Ora, como podia ele ser um indivíduo ruim se não tinha tempo, nem motivo, tampouco o ânimo necessário para isso? Se não tivesse aquela doença, seria, certamente, como os demais, com uns momentos de benevolência e outros de insolência, senão mesmo impiedosos, como qualquer indivíduo normal, que não pode ser totalmente bom durante todo o tempo, mas que também não é infinitamente, totalmente mau.
Nas últimas semanas, Baltazar passava os dias junto à janela da casa, voltada a poente. A cadeira de vime mal rangia com o seu peso leve, de corpo cansado e espírito desperto. Os ruídos da casa chegavam-lhe distantes, como se a vida fosse já um rio correndo ao largo de si. E então pensava. Pensava muito.
«Será que todos envelhecem por dentro como eu?

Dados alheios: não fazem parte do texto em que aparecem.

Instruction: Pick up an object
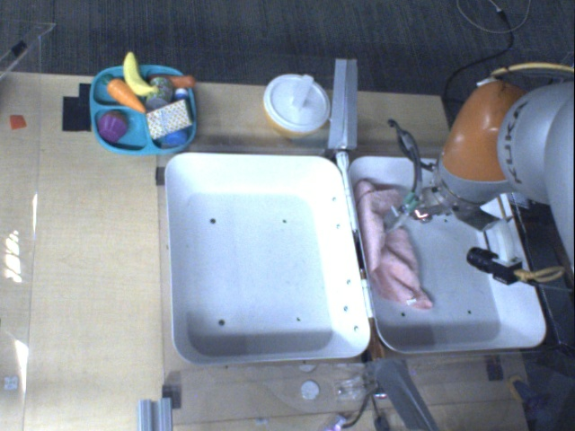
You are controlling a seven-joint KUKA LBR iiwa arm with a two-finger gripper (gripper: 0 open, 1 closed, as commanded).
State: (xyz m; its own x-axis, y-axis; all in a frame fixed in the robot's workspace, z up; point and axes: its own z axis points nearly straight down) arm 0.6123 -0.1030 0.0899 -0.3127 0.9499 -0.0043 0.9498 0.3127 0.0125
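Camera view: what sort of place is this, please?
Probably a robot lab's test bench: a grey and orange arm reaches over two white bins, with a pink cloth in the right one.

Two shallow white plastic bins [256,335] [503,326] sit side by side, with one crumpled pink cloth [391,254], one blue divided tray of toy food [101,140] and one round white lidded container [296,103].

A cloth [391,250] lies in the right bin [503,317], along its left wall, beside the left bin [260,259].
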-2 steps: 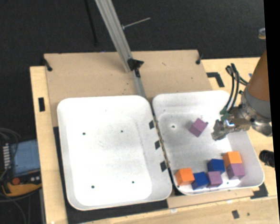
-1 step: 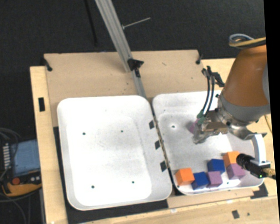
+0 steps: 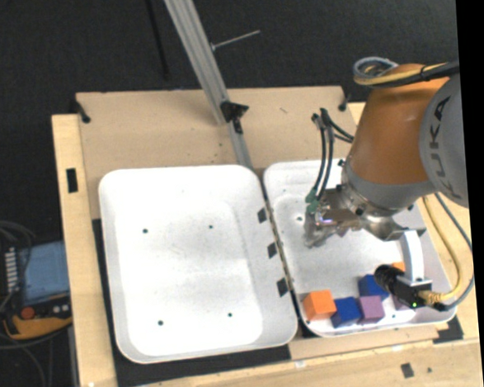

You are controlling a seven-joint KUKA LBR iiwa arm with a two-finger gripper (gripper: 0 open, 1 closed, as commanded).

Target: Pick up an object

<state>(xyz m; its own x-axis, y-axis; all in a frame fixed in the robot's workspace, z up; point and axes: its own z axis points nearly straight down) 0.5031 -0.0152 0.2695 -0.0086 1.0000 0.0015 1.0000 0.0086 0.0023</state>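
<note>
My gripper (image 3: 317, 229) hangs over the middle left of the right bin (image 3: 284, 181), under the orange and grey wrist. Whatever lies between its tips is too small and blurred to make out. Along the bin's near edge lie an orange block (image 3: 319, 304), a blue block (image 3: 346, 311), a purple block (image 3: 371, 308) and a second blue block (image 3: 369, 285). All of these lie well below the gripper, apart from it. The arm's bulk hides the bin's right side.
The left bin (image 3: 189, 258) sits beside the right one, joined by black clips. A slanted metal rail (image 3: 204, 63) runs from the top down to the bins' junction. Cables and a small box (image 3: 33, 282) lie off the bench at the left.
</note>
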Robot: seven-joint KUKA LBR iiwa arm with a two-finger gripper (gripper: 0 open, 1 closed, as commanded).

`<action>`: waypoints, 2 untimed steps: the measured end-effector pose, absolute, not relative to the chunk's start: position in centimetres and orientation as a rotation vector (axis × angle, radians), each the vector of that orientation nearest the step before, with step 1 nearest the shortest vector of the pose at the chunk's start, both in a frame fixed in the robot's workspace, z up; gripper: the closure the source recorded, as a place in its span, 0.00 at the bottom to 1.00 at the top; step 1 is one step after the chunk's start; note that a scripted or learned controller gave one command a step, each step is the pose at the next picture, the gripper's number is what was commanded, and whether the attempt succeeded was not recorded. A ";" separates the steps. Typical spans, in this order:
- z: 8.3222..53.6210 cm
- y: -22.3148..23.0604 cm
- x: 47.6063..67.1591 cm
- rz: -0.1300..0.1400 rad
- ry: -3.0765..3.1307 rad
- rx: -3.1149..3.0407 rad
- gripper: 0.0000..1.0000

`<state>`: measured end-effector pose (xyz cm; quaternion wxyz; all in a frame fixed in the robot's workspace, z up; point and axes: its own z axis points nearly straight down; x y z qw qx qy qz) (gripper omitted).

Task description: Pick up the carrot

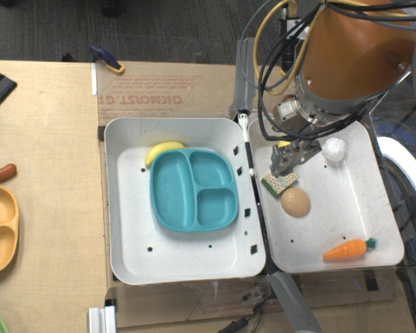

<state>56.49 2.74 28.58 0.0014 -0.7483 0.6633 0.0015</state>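
Camera view: two shallow white bins are seen side by side on the surface, the left bin [118,207] and the right bin [381,207].

The carrot [345,249] is found in the right bin, near its front right corner, lying flat with its green end toward the right wall. It is touched by nothing and lies well apart from the claw.

The arm [357,44] is seen over the rear part of the right bin, its orange band and grey wrist covering that bin's rear edge, with yellow and black cables looped beside it. The claw [286,162] is lowered near the bin's left wall, in the rear half. How far the claw is open cannot be told, and nothing can be seen to be held in it.

Just in front of the claw a small green-and-cream checked item [279,182] is seen, and just in front of that a tan egg-shaped object [295,202]. A white ball-like object [333,149] lies to the right of the claw, near the wrist.

In the left bin a teal divided plate [193,189] is placed near the middle, and a yellow banana [163,149] is partly hidden behind its rear left edge.

On the surface at the left, a red sausage-shaped item [0,173] and an orange divided tray [0,231] are seen at the left edge.
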 end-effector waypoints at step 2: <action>26.9 -2.1 50.8 0.003 2.413 -2.009 1.00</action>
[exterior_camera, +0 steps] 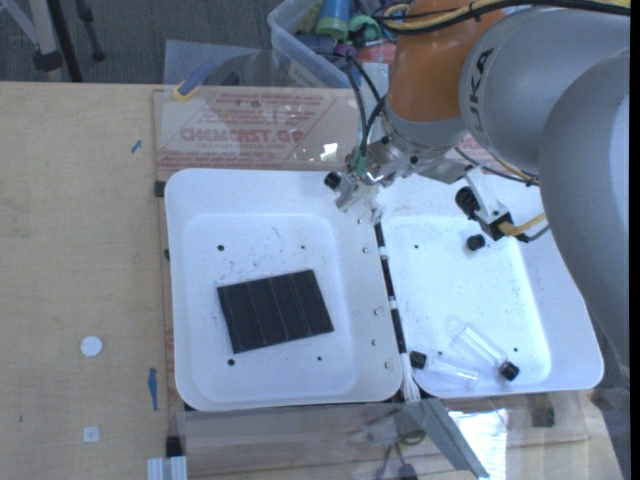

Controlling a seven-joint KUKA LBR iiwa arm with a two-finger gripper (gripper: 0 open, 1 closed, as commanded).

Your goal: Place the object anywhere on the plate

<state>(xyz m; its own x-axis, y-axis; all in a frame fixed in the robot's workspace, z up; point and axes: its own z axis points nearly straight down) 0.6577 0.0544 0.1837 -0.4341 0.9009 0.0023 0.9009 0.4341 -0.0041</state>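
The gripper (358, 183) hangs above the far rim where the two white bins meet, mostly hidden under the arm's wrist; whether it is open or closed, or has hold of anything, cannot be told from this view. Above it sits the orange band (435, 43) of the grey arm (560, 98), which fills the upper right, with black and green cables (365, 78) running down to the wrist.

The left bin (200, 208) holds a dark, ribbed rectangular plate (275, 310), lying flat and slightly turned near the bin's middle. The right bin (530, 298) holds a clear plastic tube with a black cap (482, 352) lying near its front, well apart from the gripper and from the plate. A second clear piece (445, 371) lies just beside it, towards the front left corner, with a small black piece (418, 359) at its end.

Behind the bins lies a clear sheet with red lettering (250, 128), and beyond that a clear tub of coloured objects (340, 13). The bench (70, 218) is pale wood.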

Ou será que apenas adormecem, passo a passo, sem notar o que se vai perdendo? Eu tive o tempo condensado num sopro — mas acho que vi mais do que muitos que se arrastam pela existência como sombras em busca de forma.»
Lembrava-se das crianças da aldeia, com quem brincara, sempre com um certo pudor no olhar, como se receassem quebrá-lo. E, no entanto, ele sorria-lhes sempre com doçura, como quem conhece já a fragilidade das coisas e não se incomoda.
«A minha doença foi o meu espelho. Mostrou-me a decadência que os outros ignoram ou só pressentem com receio. E porque vi tão cedo o fim, aprendi o valor do instante. A eternidade não está nos anos, mas no modo como os vivemos.»
À noite, pedia à mãe que lhe lesse. O som da sua voz era-lhe mais precioso que qualquer tratamento: era a lembrança da infância e o consolo dos dias. Por vezes, fechava os olhos e imaginava que caminhava sozinho por uma estrada de pedra antiga, sob árvores altas. O silêncio ali não era ausência, era plenitude.
«Sinto que o meu corpo se vai apagando como uma vela em fim de cera. Mas não temo a morte. Temo, isso sim, que os outros não compreendam que viver pouco não é viver menos. Porque eu amei. E fui amado. E isso, creio, basta.»
Na manhã do dia 19 de Outubro, o céu parecia lavado de todas as sombras, como se a luz soubesse de antemão o que se preparava. Baltazar, sentado na sua velha cadeira de vime, olhava os montes ao longe, coroados de névoa clara. Respirava com esforço, mas sem angústia, como quem, enfim, aceita a hora marcada com a quietude dos justos. A sua mãe, que o velava em silêncio, notou-lhe nos olhos um brilho diferente — não de agonia, mas de um entendimento que escapa aos sãos e aos impacientes.
Antes de fechar os olhos pela última vez, murmurou algo que só a mãe ouviu: — O tempo foi breve… mas foi inteiro.
E então partiu, com a serenidade que
tantas vezes oferecera aos outros.
O rosto enrugado, já desprovido de sofrimento, ficara com uma expressão leve, quase sorridente, como quem, cansado do mundo, encontra finalmente repouso numa realidade sem dor.
Na aldeia, baixaram-se as vozes e
abrandaram-se os passos. Não havia escândalo na sua morte, apenas uma comoção serena,
como a brisa que passa entre os ciprestes. E muitos, nesse dia, ao olharem para
o céu limpo, pensaram que a vida, mesmo breve, quando vivida com bondade e
lucidez, pode ser mais longa do que os anos podem contar.